How would you fix the repetitive and boring gameplay of today's (MMO)RPGs? - amichail

I've just tried World of Warcraft and I don't really see why people play it.<p>It just seems repetitive and boring to me.<p>There must be a huge opportunity here for creating (MMO)RPGs with a lot more variety of gameplay.
======
Tangurena
Most MMOs are essentially "skinner boxes."
[http://en.wikipedia.org/wiki/Operant_conditioning_chamber#Sk...](http://en.wikipedia.org/wiki/Operant_conditioning_chamber#Skinner_Box)

Different MMOs have different levels of skill needed, as well are aimed at
different audiences. Warcraft is aimed at "easy mode."

Ultimately, they are still "grinds."

Some games have lots of other little games, one that does a good job of having
alternative schemes for advancement is a game called Vanguard. The diplomacy
"mini game" is pretty interesting and I think was very innovative. If you are
developing your own MMO, I seriously recommend playing VG to see diplomacy and
how they've made crafting different. Sadly, VG is still buggy and the amount
of people playing is dropping, and combined with the dearth of support for the
game from Sony (Everquest is still the star at SOE) for VG, it will be around
as long as the subscriber numbers stay high enough.

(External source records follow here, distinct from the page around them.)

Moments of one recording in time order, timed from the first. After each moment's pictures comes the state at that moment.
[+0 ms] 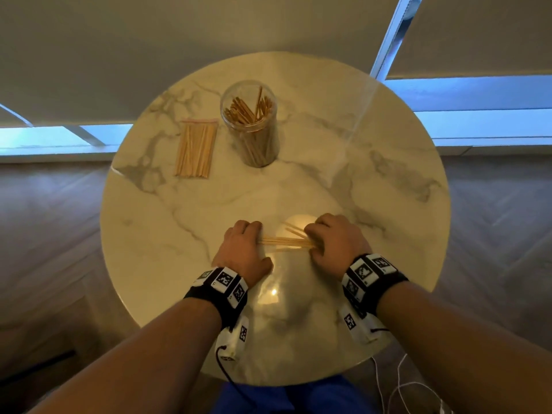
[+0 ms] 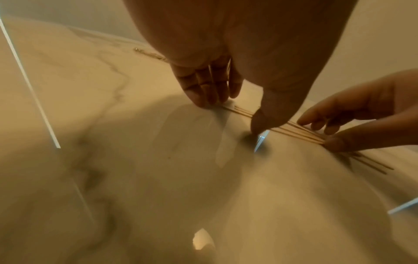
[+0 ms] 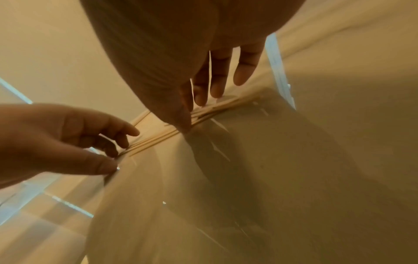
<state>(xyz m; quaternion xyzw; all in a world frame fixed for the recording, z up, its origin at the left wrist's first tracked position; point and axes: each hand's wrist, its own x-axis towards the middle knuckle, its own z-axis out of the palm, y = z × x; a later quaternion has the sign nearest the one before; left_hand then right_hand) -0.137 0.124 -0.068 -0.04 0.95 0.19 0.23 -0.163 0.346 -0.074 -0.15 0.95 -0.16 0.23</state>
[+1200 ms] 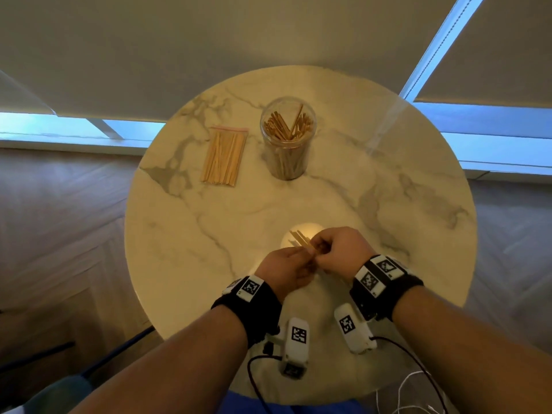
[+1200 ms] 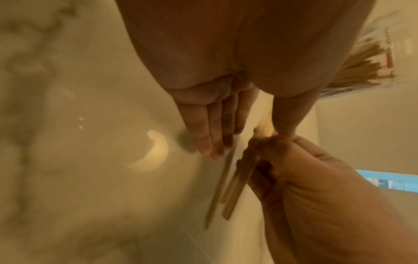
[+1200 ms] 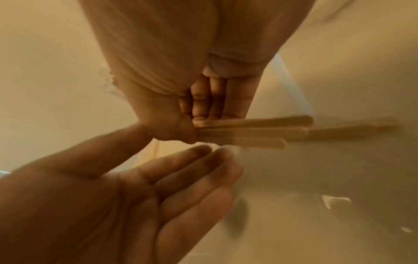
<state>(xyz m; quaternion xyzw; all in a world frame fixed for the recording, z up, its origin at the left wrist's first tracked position) -0.140 0.151 -0.055 -0.34 0.53 0.71 0.31 -0.192 0.301 -0.047 -0.04 0.89 -0.34 0.30</state>
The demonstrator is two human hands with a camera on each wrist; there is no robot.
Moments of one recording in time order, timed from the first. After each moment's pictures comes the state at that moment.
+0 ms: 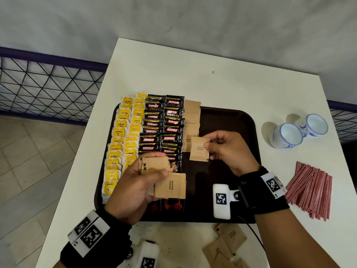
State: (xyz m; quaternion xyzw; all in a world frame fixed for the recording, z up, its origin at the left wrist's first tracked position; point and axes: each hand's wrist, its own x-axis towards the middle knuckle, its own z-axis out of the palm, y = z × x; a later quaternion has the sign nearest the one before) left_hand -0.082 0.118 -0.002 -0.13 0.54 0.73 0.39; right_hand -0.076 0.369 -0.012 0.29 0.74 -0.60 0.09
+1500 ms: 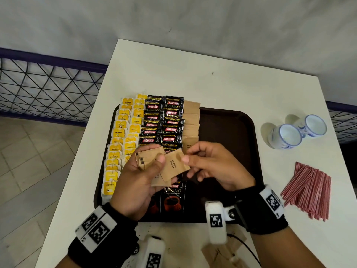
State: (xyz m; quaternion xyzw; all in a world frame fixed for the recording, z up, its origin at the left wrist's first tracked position) left_hand -0.084 0.131 -0.002 -0.14 0.51 0.80 0.29; right_hand -0.062 0.328 0.011 0.23 0.65 -0.69 0.21
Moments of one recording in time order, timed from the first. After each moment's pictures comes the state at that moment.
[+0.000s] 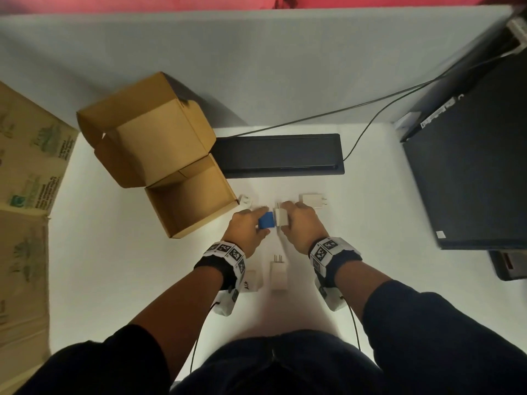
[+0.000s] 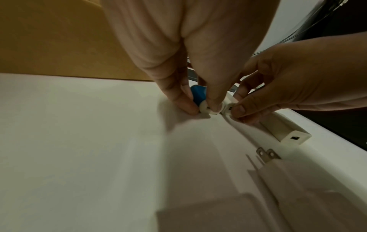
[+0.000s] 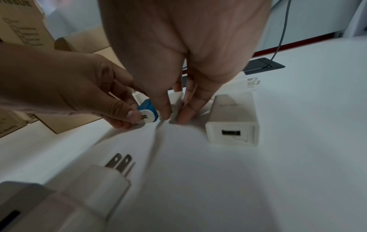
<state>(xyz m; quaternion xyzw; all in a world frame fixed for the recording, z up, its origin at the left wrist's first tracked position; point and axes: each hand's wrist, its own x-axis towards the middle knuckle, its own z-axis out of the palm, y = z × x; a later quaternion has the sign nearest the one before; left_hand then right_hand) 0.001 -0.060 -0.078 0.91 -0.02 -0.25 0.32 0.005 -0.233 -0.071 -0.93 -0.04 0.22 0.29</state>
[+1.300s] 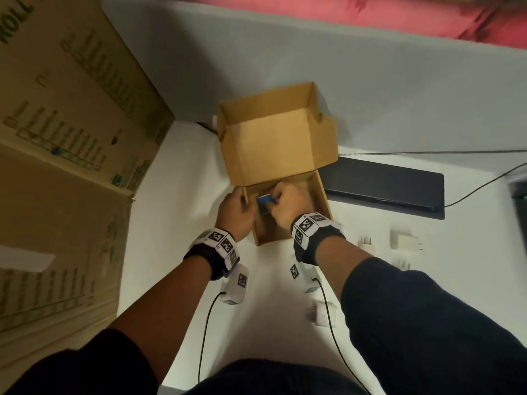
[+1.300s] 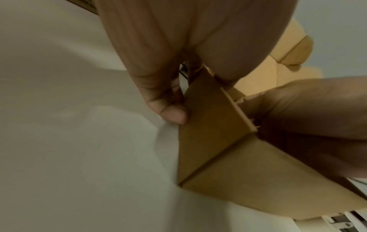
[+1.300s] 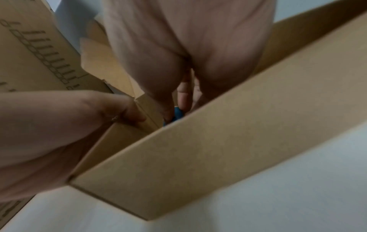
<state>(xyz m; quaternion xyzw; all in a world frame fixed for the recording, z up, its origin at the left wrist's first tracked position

Disclaimer: I've played Vanguard on and off since beta (this handle is the
name of one of my characters on Seradon), and I think it has great promise,
however the game is a case study in how _not_ to do things in the MMO
industry.

------
dkersten
My advice would be to read Richard Bartles book, Designing Virtual Worlds at
least twice before attempting to design an MMORPG. He covers all of the common
recurring discussions and then some. Besides, its an interesting and fun book
to read, even if you're not designing an MMORPG or MUD.

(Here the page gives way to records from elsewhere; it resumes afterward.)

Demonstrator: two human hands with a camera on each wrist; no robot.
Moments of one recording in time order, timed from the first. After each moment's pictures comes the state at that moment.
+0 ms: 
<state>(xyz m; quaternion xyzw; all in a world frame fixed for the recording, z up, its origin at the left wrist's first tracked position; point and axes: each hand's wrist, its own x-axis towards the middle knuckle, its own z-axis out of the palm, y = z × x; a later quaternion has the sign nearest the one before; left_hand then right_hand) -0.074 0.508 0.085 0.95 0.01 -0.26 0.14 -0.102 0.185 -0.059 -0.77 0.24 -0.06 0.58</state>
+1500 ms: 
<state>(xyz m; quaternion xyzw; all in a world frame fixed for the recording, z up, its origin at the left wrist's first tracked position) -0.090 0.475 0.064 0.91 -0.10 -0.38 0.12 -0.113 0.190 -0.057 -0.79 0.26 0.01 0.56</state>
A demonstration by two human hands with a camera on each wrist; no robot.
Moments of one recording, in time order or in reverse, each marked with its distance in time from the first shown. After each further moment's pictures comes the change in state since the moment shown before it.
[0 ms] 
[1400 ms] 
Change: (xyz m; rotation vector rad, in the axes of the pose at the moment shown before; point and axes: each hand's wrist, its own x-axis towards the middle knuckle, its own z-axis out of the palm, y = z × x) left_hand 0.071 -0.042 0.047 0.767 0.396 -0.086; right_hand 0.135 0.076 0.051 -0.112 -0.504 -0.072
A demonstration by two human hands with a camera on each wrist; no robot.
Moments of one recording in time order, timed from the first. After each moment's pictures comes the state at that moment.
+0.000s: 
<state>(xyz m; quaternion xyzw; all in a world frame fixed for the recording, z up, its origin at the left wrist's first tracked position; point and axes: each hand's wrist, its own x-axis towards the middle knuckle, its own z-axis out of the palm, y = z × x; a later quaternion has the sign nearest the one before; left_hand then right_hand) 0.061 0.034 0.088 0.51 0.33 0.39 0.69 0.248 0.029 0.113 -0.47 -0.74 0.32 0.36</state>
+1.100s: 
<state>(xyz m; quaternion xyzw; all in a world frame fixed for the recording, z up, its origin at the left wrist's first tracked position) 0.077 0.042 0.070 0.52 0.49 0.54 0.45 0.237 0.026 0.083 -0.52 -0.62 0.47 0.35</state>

I'd also suggest checking this out: <http://mu.ranter.net/design-theory>

------
macmac
I would let players construct quests and reward them according to how these
are rated and how much they are played. No sure if there should be separate or
a combined rating system for constructors/players. Rewards for constructors
could be more land/resources dedicated to their quests + maybe marketing
points that regulate how much NPCs advertise their quests.